*** Opening DATA EXCERPTS ***

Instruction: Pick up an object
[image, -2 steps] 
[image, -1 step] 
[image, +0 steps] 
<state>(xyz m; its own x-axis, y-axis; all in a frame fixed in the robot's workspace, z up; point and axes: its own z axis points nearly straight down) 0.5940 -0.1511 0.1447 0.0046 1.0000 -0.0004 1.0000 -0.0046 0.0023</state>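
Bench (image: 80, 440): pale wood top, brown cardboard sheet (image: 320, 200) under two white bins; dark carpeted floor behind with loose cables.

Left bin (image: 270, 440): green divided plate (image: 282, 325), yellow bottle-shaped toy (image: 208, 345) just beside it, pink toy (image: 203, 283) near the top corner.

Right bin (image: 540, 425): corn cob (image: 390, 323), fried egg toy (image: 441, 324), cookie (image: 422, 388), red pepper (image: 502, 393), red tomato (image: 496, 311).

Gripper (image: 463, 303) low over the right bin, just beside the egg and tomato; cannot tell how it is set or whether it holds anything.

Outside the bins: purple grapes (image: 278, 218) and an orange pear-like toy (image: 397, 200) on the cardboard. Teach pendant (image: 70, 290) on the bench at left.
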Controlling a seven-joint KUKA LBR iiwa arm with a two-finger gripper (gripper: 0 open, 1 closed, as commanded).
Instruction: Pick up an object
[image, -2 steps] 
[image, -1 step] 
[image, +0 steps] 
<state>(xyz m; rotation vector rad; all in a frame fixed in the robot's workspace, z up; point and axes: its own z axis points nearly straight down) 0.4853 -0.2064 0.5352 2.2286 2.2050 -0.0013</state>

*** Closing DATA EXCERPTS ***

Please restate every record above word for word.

▶ [ANSWER SPACE]:
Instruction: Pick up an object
[image, -2 steps] 
[image, -1 step] 
[image, +0 steps] 
<state>(xyz m; its own x-axis, y-axis; all in a frame fixed in the robot's workspace, z up; point and axes: its own z axis points nearly straight down) 0.5940 -0.1511 0.1447 0.0046 1.0000 -0.0004 1.0000 -0.0046 0.0023</state>
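Bench (image: 80, 440): pale wood top, brown cardboard sheet (image: 320, 200) under two white bins; dark carpeted floor behind with loose cables.

Left bin (image: 270, 440): green divided plate (image: 282, 325), yellow bottle-shaped toy (image: 208, 345) just beside it, pink toy (image: 203, 283) near the top corner.

Right bin (image: 540, 425): corn cob (image: 390, 323), fried egg toy (image: 441, 324), cookie (image: 422, 388), red pepper (image: 502, 393), red tomato (image: 496, 311).

Gripper (image: 463, 303) low over the right bin, just beside the egg and tomato; cannot tell how it is set or whether it holds anything.

Outside the bins: purple grapes (image: 278, 218) and an orange pear-like toy (image: 397, 200) on the cardboard. Teach pendant (image: 70, 290) on the bench at left.
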Controlling a seven-joint KUKA LBR iiwa arm with a two-finger gripper (gripper: 0 open, 1 closed, as commanded).
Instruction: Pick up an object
[image, -2 steps] 
[image, -1 step] 
[image, +0 steps] 
<state>(xyz m; rotation vector rad; all in a frame fixed in the robot's workspace, z up; point and axes: its own z axis points nearly straight down) 0.4853 -0.2064 0.5352 2.2286 2.2050 -0.0013</state>

No additional lines are needed for this answer.